__Task to carry out__.
Your answer must be an exact copy of the lines from the one holding "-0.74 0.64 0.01" through the last line of the entries below, with nothing added.

# # # # # # #

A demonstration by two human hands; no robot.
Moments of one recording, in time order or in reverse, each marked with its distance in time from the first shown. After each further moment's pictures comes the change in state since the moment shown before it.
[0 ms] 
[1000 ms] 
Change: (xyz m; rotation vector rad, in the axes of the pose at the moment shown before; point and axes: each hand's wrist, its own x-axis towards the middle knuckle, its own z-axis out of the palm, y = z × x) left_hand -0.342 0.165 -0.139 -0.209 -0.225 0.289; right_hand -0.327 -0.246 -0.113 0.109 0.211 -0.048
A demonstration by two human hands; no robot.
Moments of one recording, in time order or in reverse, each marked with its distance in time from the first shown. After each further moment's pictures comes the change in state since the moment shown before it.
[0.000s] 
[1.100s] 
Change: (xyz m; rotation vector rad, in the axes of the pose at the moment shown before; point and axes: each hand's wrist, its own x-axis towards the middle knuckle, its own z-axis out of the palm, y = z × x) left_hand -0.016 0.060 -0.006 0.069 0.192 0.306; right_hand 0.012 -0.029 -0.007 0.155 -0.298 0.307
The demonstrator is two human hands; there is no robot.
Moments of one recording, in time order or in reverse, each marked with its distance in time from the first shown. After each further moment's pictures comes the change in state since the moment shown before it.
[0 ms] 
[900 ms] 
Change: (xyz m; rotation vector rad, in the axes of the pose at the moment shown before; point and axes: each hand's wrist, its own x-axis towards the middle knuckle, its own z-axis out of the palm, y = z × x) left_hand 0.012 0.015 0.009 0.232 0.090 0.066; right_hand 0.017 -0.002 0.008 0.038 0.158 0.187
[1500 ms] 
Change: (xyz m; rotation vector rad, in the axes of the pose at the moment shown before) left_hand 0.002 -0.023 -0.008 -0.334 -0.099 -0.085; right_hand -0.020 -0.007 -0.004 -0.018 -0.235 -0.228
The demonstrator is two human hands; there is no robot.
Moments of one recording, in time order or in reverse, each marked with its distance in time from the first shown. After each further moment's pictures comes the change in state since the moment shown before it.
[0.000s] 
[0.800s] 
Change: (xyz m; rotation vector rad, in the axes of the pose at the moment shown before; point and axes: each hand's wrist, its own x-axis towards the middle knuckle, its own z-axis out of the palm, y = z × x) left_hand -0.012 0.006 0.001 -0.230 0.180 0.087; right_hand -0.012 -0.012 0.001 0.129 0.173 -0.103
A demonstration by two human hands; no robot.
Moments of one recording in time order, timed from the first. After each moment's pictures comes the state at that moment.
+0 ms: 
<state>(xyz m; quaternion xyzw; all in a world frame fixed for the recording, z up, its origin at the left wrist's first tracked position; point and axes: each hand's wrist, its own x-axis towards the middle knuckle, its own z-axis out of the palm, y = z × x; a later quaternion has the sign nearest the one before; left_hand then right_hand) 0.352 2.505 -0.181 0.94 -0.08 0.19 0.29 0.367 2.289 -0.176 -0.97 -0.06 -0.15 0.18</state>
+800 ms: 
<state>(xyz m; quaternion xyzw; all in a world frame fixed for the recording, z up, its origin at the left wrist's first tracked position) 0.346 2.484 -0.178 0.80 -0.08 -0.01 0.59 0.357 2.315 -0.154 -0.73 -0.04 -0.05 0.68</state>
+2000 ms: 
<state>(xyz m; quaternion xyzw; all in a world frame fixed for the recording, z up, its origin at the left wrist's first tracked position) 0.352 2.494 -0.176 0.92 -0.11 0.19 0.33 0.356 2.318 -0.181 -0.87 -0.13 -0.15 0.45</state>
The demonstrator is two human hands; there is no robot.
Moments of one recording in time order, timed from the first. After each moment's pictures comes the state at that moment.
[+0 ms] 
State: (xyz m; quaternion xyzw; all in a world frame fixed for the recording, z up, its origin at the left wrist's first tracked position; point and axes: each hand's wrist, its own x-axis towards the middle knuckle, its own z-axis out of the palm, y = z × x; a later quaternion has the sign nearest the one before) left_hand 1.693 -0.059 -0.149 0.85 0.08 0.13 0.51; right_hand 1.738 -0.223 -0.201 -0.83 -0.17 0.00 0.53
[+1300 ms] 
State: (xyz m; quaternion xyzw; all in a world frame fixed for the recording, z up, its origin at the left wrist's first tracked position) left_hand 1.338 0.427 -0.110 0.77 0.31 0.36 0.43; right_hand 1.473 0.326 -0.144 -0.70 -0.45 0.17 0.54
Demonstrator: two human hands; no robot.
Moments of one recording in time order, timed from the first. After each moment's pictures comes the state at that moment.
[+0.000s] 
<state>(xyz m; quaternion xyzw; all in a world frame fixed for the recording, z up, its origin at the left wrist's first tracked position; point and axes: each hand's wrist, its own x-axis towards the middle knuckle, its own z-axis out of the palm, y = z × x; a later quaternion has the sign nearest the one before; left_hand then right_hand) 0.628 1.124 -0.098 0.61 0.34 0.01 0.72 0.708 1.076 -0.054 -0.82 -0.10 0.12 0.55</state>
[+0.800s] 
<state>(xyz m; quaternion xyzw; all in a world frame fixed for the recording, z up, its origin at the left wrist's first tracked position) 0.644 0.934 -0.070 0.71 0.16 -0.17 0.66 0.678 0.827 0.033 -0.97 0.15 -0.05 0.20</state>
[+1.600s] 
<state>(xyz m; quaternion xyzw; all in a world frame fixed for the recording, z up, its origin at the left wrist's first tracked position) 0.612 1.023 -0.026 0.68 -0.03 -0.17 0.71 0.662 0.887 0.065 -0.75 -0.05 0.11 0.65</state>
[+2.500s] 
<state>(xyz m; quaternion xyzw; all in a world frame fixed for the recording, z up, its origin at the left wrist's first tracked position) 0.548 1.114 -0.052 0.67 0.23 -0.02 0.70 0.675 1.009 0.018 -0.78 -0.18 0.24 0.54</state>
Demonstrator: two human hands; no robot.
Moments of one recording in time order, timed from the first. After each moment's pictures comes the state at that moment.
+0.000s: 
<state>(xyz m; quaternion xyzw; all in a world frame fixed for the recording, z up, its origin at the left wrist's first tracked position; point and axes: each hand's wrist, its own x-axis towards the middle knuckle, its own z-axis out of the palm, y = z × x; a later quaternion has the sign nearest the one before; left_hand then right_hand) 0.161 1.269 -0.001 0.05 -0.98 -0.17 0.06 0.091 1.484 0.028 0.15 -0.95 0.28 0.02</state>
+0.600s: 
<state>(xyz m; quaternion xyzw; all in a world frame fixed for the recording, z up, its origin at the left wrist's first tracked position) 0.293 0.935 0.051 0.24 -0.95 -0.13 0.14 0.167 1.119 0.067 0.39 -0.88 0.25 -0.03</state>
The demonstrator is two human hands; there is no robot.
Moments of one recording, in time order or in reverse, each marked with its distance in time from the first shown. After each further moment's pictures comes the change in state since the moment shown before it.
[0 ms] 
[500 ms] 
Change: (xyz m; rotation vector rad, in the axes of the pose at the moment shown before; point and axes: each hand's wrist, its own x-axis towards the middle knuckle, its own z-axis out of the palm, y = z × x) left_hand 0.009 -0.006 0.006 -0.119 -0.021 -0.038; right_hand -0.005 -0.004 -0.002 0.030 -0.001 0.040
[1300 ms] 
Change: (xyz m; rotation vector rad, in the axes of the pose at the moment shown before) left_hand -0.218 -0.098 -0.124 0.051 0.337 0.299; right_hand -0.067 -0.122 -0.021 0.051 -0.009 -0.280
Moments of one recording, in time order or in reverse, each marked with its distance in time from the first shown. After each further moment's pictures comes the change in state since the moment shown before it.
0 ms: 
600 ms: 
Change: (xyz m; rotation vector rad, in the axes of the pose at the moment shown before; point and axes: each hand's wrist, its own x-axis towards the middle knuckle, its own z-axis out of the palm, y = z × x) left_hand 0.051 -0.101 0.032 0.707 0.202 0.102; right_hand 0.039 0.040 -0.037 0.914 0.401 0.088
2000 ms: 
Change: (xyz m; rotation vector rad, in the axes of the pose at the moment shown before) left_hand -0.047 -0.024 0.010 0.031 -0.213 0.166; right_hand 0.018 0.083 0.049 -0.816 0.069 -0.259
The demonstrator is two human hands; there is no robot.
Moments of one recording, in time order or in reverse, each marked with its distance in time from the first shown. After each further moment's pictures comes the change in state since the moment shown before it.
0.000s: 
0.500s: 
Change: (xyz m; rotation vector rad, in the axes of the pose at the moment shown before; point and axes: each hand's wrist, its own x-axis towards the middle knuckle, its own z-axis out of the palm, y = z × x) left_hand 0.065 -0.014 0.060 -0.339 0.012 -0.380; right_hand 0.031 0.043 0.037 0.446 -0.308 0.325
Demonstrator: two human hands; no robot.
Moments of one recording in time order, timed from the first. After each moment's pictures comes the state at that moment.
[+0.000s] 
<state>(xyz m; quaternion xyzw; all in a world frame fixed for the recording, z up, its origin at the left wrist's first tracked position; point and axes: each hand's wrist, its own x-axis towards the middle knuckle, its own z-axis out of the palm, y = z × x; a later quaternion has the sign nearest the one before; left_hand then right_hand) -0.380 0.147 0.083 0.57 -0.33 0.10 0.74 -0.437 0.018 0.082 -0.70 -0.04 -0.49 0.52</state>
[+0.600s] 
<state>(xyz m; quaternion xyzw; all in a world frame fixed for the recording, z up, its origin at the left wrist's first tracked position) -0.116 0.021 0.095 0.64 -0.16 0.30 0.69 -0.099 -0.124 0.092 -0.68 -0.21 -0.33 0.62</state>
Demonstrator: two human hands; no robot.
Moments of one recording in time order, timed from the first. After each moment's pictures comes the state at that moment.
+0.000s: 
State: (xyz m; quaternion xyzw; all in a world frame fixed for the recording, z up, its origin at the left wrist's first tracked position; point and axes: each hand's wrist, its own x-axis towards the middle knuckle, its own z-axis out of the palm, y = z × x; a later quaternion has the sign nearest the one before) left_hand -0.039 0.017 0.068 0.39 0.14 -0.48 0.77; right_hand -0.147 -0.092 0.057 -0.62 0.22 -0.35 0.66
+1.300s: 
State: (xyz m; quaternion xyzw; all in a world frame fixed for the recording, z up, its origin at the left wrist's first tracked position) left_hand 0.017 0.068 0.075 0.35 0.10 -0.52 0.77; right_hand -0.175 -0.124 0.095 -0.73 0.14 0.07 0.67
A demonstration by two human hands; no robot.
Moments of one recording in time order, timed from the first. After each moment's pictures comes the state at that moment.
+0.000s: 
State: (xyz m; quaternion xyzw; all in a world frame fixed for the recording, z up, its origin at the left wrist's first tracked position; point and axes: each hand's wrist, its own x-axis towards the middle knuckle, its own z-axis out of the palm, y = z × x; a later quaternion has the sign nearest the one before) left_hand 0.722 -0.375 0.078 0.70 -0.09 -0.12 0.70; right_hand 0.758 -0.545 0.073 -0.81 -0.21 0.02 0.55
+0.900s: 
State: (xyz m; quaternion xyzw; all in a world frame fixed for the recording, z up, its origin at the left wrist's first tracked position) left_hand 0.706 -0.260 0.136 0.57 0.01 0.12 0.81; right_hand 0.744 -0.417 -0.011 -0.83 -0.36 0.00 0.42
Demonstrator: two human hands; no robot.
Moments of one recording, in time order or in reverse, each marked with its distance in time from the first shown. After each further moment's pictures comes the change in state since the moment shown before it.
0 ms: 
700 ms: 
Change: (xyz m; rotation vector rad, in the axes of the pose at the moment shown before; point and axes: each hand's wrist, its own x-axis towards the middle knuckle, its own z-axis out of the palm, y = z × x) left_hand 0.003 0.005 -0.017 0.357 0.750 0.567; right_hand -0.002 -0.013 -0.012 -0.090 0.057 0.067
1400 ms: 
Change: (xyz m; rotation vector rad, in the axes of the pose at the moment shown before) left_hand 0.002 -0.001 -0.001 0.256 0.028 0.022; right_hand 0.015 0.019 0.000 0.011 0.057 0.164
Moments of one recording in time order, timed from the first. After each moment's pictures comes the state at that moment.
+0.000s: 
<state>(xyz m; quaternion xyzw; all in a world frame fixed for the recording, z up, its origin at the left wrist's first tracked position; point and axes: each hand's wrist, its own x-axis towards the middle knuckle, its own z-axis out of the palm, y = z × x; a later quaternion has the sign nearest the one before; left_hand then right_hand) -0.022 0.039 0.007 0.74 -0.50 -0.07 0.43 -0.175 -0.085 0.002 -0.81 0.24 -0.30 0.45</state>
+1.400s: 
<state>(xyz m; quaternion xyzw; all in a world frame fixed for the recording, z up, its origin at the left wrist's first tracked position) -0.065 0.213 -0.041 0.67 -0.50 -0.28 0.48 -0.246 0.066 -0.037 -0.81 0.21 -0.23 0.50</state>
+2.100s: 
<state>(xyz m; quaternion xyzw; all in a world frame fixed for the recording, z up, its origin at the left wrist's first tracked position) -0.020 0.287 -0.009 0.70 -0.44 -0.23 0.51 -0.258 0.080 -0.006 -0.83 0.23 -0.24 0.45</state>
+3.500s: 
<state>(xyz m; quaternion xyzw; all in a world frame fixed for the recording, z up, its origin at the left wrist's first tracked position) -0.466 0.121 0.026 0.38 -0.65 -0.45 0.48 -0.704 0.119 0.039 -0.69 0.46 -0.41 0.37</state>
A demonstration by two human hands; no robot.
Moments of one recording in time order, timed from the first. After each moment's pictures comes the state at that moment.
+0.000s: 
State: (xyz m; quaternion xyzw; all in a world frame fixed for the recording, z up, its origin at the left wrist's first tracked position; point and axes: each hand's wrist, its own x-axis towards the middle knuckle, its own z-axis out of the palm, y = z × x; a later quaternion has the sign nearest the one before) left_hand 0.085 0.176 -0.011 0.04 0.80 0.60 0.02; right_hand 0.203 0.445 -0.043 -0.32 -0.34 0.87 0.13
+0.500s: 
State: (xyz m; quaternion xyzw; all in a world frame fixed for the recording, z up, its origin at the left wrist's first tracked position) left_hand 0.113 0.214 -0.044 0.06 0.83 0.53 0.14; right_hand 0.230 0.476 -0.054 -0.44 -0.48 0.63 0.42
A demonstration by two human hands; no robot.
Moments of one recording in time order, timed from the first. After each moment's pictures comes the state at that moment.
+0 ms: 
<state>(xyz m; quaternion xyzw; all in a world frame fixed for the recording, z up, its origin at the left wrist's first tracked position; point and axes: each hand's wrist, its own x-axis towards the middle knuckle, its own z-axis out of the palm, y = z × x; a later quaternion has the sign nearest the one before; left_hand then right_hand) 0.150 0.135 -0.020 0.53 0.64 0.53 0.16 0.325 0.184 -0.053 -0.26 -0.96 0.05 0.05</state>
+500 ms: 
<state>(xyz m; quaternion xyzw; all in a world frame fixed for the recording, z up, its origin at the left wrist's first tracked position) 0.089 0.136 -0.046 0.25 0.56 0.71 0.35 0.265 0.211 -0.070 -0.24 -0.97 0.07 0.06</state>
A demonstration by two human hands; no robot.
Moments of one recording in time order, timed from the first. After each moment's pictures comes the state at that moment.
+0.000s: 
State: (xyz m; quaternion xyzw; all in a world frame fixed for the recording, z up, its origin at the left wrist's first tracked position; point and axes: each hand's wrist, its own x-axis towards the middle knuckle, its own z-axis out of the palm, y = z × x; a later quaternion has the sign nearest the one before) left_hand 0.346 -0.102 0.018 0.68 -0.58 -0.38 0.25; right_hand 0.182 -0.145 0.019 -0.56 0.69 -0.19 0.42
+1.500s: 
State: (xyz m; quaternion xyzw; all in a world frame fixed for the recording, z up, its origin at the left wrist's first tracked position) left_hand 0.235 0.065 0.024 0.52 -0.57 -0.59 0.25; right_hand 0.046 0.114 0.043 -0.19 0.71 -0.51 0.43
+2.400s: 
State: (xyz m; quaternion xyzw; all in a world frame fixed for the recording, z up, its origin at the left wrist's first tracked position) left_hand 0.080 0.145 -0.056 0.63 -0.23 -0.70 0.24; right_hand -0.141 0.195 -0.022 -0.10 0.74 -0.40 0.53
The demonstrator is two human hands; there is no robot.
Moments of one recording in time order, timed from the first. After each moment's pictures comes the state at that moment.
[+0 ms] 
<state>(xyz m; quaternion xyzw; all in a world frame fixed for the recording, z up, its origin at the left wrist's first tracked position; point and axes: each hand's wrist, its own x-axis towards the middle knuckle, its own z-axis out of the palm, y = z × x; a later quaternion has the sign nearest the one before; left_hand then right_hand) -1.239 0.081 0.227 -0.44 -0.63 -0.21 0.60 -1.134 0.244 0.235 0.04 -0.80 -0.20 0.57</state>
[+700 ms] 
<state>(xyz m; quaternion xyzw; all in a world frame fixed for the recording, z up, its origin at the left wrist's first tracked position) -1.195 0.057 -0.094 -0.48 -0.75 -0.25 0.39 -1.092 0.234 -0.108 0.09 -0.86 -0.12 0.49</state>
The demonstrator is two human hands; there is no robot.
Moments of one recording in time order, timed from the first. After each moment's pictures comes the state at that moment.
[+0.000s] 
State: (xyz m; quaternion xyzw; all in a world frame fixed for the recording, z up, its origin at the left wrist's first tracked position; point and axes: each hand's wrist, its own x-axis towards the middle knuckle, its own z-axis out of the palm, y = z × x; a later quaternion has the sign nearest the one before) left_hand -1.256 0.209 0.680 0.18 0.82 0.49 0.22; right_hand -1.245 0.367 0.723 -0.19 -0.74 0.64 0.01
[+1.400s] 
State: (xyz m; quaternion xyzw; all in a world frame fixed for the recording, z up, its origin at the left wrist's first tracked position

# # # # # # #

__Answer to this problem__.
State: (xyz m; quaternion xyzw; all in a world frame fixed for the recording, z up, its origin at the left wrist's first tracked position; point and axes: each hand's wrist, its own x-axis towards the middle knuckle, its own z-axis out of the palm, y = z × x; a later quaternion has the sign nearest the one before) left_hand -1.256 0.209 0.680 0.18 0.82 0.49 0.22; right_hand -1.245 0.367 0.723 -0.19 -0.74 0.64 0.01
[+1.400s] 
State: (xyz m; quaternion xyzw; all in a world frame fixed for the recording, z up, its origin at the left wrist's first tracked position

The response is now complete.